TASK DESCRIPTION: Each line of the data below goes into the copy exactly; pictures do not.

DATA BELOW:
::::

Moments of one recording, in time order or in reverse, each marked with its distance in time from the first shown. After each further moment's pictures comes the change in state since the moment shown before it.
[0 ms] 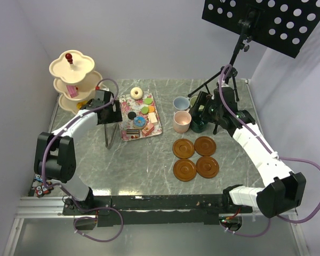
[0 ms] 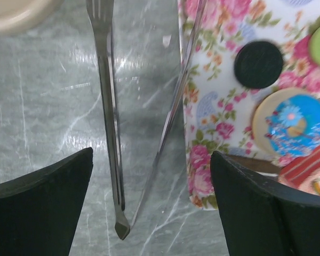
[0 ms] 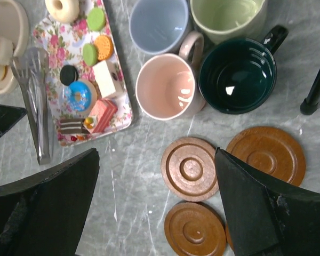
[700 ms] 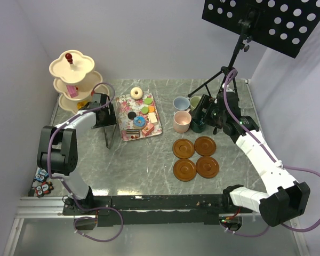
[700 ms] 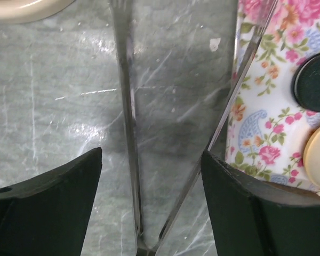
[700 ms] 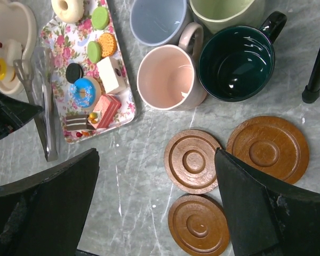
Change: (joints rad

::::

RESPONSE FOR THIS EXERCISE:
Moments of one recording, in time order or in reverse, each marked with its distance in time from the first shown. After each further moment's pictures comes the change in state since the moment shown before it.
[0 ms] 
[0 ms] 
[0 ms] 
[700 ms] 
[700 ms] 
[700 ms] 
Change: (joints rad

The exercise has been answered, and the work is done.